──────── SUPPLIED ENTRIES ────────

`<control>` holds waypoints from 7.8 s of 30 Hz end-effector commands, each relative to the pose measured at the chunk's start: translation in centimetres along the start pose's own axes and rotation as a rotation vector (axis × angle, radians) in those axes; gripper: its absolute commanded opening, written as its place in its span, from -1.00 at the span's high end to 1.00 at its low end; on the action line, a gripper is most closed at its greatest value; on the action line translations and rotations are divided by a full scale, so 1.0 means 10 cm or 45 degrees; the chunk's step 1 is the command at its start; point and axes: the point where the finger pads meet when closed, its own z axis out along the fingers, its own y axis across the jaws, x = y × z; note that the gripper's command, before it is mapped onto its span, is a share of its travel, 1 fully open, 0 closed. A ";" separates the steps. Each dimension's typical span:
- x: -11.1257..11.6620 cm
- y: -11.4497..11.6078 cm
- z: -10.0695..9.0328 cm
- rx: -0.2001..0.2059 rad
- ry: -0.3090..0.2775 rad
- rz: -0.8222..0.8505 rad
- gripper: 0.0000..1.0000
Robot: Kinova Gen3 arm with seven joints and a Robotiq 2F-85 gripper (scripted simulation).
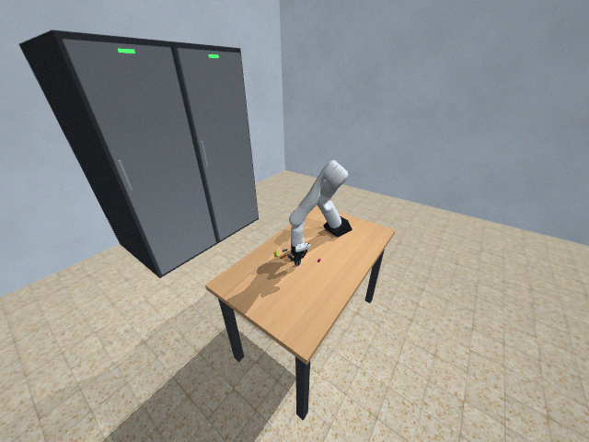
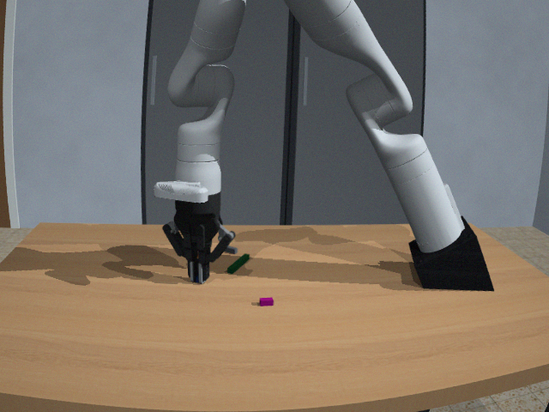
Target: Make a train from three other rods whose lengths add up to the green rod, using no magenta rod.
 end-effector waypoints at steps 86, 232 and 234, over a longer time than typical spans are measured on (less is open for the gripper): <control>0.38 -0.42 -1.00 0.009 -0.005 0.169 0.91; 0.81 -1.00 -0.11 -0.004 -0.002 0.377 0.91; 0.81 -1.00 -0.11 -0.004 -0.002 0.376 0.91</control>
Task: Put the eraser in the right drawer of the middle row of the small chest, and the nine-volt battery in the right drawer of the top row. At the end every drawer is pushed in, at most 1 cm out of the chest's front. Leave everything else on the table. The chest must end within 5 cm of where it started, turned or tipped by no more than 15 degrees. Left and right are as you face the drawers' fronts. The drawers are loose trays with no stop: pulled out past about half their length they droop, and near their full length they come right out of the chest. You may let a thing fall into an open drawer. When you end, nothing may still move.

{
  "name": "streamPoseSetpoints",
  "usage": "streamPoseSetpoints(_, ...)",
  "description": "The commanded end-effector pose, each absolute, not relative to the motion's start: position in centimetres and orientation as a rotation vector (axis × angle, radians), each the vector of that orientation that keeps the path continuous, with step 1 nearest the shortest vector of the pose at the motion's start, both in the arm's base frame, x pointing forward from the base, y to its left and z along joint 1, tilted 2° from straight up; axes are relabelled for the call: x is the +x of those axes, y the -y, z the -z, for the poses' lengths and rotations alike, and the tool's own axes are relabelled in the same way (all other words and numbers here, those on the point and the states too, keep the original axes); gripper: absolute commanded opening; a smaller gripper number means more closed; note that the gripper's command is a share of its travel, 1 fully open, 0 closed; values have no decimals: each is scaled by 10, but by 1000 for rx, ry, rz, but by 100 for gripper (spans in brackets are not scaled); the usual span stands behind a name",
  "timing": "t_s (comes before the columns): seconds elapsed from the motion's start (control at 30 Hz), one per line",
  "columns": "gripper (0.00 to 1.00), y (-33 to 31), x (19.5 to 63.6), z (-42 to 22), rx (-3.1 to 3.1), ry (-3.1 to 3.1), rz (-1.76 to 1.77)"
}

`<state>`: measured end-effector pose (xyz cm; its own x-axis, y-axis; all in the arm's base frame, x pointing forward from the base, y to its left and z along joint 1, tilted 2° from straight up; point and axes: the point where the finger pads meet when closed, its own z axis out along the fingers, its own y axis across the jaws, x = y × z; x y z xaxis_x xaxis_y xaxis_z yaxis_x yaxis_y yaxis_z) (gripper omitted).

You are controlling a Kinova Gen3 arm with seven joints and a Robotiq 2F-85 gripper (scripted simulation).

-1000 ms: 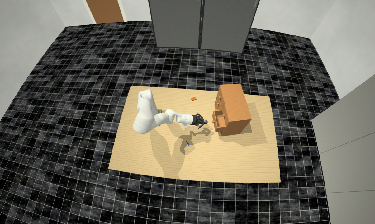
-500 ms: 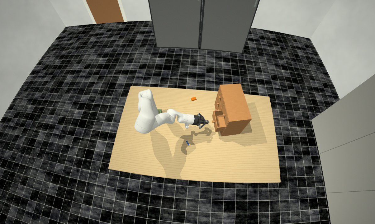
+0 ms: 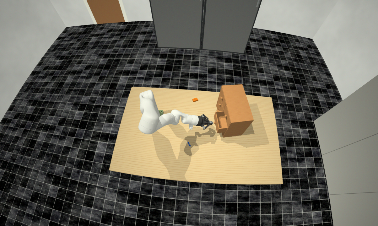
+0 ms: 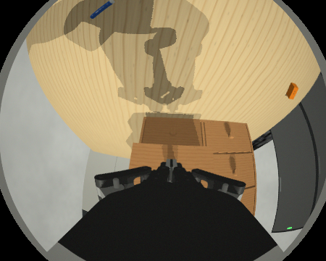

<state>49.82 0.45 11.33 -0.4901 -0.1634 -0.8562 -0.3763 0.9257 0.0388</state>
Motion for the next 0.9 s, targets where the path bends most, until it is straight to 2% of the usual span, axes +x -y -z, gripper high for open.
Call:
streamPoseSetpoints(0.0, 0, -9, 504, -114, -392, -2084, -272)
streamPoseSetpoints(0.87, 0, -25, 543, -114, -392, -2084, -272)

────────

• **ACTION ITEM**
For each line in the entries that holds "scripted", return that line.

• **EXERCISE ANSWER**
Robot: Kinova Gen3 arm with seven joints and a Robotiq 2F-85 gripper (scripted simulation).
You are controlling a Kinova Gen3 arm with seven joints and a Robotiq 2F-85 gripper (scripted simulation).

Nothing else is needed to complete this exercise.